ABSTRACT Spray irrigation of forested land can provide an effective system for nutrient removal and treatment of municipal wastewater. Evolution of N2 + N2O from denitrifying activity is an important renovation pathway for N applied to forested land treatment systems. Federal and state guidance documents for design of forested land treatment systems indicate the expected range for denitrification to be up to 25% of applied N, and most forest land treatment systems are designed using values from 15 to 20% of applied N. However, few measurements of denitrification following long‐term wastewater applications at forested land treatment sites exist. In this study, soil N2 + N2O–N evolution was directly measured at four different landscape positions (hilltop, midslope, toe‐slope, and riparian zone) in a forested land treatment facility in the Georgia Piedmont that has been operating for more than 13 yr. Denitrification rates within effluent‐irrigated areas were significantly greater than rates in adjacent nonirrigated buffer zones.

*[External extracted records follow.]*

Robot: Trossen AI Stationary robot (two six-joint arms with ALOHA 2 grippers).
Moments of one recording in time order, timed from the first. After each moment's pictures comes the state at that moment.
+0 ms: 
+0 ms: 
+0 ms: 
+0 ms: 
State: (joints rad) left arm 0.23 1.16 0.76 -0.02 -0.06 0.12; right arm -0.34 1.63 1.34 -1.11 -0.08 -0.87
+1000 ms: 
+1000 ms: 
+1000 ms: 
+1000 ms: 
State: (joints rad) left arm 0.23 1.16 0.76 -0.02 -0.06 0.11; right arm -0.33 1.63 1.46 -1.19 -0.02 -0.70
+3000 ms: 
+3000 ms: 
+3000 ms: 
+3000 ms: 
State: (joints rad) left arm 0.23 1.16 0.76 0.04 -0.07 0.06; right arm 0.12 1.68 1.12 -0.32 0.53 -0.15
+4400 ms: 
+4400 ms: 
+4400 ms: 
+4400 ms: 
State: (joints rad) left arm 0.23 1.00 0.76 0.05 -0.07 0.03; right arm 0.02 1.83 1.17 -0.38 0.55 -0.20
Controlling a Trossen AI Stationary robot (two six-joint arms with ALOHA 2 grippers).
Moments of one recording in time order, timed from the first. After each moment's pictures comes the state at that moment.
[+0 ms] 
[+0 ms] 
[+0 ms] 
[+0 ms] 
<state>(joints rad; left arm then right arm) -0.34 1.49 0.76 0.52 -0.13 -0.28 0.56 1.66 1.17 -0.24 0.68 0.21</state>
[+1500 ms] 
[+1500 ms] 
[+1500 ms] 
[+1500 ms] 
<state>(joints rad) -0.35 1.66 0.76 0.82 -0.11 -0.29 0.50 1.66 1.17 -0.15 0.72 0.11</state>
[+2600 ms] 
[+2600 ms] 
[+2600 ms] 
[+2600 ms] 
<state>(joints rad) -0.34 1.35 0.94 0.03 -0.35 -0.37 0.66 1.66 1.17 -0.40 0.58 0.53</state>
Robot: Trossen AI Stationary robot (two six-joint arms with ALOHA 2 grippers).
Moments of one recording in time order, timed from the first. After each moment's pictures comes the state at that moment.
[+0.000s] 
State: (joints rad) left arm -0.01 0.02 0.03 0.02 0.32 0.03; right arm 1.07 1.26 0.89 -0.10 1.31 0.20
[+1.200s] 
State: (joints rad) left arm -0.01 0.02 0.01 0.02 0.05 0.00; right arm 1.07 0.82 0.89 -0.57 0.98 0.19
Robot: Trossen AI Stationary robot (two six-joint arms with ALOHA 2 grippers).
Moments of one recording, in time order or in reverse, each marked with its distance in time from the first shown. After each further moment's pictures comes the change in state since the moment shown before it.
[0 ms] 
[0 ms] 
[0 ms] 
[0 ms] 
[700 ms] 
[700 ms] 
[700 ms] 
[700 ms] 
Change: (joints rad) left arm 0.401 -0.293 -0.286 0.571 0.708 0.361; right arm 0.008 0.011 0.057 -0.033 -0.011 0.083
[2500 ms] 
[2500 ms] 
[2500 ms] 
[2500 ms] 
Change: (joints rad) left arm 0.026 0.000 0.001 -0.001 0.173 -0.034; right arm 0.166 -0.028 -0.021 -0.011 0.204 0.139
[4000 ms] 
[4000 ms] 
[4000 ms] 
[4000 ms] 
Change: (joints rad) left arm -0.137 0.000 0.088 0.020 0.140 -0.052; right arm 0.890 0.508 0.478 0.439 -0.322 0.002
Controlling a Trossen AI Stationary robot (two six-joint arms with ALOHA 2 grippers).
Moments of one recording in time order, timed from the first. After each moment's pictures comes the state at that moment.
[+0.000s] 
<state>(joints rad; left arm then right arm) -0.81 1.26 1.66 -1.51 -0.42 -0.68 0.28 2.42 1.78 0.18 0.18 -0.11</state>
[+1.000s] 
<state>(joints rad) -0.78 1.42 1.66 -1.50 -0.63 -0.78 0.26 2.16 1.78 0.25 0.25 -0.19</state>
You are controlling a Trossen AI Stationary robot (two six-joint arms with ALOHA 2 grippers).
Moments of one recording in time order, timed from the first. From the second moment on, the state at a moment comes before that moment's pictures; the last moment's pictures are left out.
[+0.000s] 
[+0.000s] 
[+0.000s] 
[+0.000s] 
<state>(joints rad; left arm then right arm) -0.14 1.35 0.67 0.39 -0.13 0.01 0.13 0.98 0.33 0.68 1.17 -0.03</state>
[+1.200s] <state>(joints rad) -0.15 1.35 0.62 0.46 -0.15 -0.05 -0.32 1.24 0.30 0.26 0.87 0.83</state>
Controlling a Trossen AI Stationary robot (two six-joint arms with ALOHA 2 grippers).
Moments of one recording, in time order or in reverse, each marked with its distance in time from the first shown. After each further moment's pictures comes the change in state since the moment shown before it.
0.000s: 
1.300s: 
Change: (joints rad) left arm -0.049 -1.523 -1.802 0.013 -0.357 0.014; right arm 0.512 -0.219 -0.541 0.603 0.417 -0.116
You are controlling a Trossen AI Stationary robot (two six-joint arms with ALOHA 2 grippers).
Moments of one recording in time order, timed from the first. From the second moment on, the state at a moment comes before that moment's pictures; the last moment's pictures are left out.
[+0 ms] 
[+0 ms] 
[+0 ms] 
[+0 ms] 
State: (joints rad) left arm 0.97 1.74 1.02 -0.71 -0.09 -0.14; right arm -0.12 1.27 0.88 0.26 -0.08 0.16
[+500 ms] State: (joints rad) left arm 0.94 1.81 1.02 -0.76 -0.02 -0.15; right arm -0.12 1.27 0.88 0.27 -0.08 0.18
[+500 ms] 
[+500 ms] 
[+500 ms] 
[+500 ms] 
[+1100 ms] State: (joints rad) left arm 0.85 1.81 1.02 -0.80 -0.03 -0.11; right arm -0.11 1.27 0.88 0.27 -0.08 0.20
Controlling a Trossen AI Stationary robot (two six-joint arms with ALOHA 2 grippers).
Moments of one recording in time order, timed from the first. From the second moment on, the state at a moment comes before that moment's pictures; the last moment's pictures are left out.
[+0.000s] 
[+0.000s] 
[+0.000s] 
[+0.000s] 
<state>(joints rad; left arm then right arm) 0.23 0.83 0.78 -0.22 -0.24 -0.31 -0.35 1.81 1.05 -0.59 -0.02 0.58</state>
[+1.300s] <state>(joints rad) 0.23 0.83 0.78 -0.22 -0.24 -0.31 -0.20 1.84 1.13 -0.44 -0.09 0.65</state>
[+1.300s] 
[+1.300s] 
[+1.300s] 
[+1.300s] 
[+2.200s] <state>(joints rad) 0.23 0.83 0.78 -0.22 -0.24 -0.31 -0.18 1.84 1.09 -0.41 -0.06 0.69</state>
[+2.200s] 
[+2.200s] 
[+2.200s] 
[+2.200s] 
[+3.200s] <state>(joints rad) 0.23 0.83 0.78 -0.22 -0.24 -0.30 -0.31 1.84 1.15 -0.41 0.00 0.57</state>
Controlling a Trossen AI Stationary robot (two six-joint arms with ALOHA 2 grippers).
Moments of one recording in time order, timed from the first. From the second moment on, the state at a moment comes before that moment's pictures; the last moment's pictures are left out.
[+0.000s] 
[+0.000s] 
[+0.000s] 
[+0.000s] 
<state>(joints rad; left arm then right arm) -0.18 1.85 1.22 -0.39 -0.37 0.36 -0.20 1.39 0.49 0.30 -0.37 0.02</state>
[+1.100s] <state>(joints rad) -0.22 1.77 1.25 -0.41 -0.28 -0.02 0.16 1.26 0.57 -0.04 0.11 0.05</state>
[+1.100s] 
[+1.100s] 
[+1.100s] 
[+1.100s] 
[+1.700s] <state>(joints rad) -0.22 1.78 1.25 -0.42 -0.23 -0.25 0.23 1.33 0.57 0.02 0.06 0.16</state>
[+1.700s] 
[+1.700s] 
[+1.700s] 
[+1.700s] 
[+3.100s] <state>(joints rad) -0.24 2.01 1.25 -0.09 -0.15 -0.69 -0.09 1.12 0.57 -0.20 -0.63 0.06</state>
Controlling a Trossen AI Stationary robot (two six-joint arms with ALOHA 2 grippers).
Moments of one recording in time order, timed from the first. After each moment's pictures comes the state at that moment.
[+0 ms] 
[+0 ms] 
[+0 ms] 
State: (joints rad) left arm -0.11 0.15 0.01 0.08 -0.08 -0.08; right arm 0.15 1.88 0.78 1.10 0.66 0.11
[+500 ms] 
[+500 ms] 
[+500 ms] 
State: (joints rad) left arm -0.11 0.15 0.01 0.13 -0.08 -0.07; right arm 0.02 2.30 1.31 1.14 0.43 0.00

Rates of N2 + N2O–N evolved from soil in irrigated forests ranged from 5 to 10 kg ha−1 yr−1 N on the three upland landscape positions and averaged 38 kg ha−1 yr−1 N within the riparian zone. The relationship between measured riparian zone denitrification rates and soil physical and chemical properties was poor. The best relationship was with soil temperature, with an r2 of 0.18. Overall, on a landscape position weighted basis, only 2.4% of the wastewater‐applied N was lost through denitrification.